Use object size estimates to control when the GC starts
Currently the GC kicks in when a certain number of blocks has been allocated. While straightforward to implement, this can lead to memory bloat. For example, when allocating four 1GB strings the garbage collector will only allocate up to 1 block, as 1020 objects fit in a block. At this point the used memory is 4GB + 32 KB. If these strings go out of scope, the GC won't kick in, instead we have to wait until we cross the block allocation threshold. This in turn leads to the program retaining the 4GB for much longer than necessary.
One way of solving this is to add Object::estimated_size()
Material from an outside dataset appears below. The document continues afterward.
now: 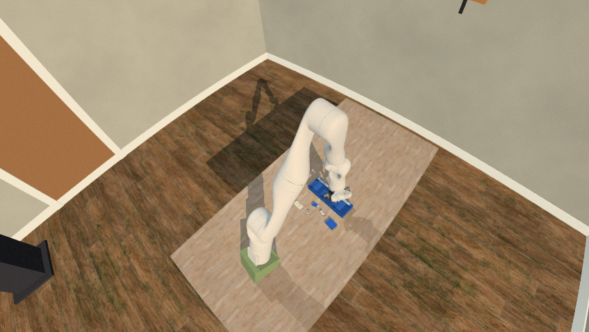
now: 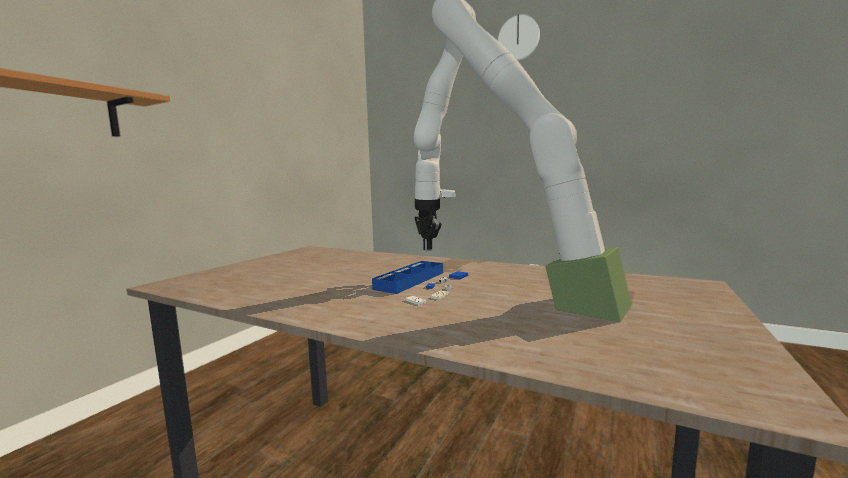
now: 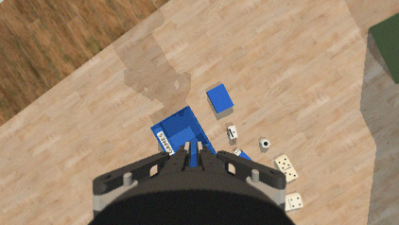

. This method would return a usize
containing the estimated size of the object. For a String the size would be calculated as follows:
mem::size_of::<Object>()
+ mem::size_of::<String>()
+ ( string_value.len() * 8 )
For an Array we just do:
mem::size_of::<Object>()
+ mem::size_of::<Vec<ObjectPointer>>()
+ ( array_value.len() * mem::size_of::<ObjectPointer>() )
Here we don't need to recurse into the ObjectPointer values stored in the Array, as the underlying object sizes have already been added to the allocation estimate.
With this data available, instead of using a block count threshold, we use an "estimated byte allocation" threshold. This could lead to more aggressive garbage collecting, so we may also need to increase the amount of survivor spaces to prevent premature promotion to the mature generation.